▸ What the task requires: Begin your copy at the line that holds "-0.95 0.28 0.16" and carry it through the final line of the data, writing out each line exactly and omitting pictures.

□ □ □ □ □

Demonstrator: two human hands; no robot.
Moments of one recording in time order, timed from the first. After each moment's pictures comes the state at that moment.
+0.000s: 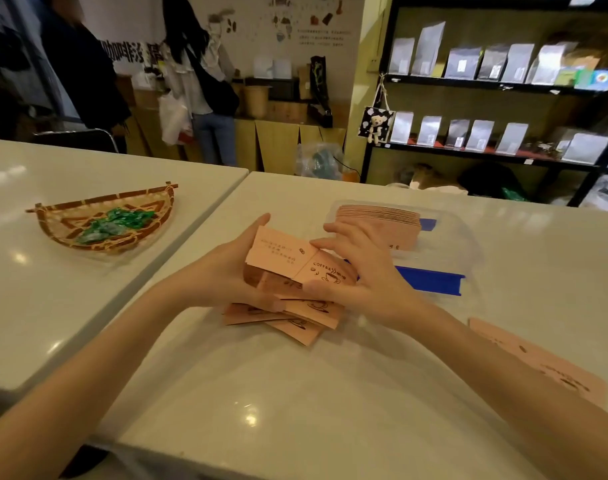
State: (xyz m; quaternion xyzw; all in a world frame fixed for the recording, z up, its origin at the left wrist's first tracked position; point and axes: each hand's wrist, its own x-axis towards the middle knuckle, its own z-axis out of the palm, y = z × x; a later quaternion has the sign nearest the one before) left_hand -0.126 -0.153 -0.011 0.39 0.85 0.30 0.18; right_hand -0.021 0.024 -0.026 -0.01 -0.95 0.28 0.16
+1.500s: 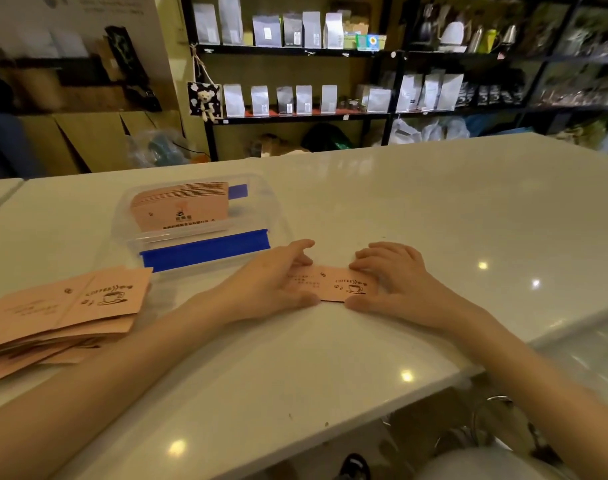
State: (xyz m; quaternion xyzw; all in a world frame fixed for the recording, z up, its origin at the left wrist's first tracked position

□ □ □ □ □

▸ Answer box:
State: (xyz m; quaternion xyzw; all in a world frame fixed for the recording, z up, its origin at the left wrist's first tracked position; point and axes: each hand's wrist, its own x-axis towards the middle knuckle, its own z-axis out of the palm, y = z × x; a later quaternion has the sign nearest the one before) left_hand -0.126 -0.153 -0.011 0.39 0.85 0.30 0.18; right_hand -0.021 0.024 -0.026 -0.01 -0.95 0.28 0.16
+1.500s: 
State: (xyz m; quaternion xyzw; all in a world frame fixed for the recording, z up, its origin at the left wrist's first tracked position

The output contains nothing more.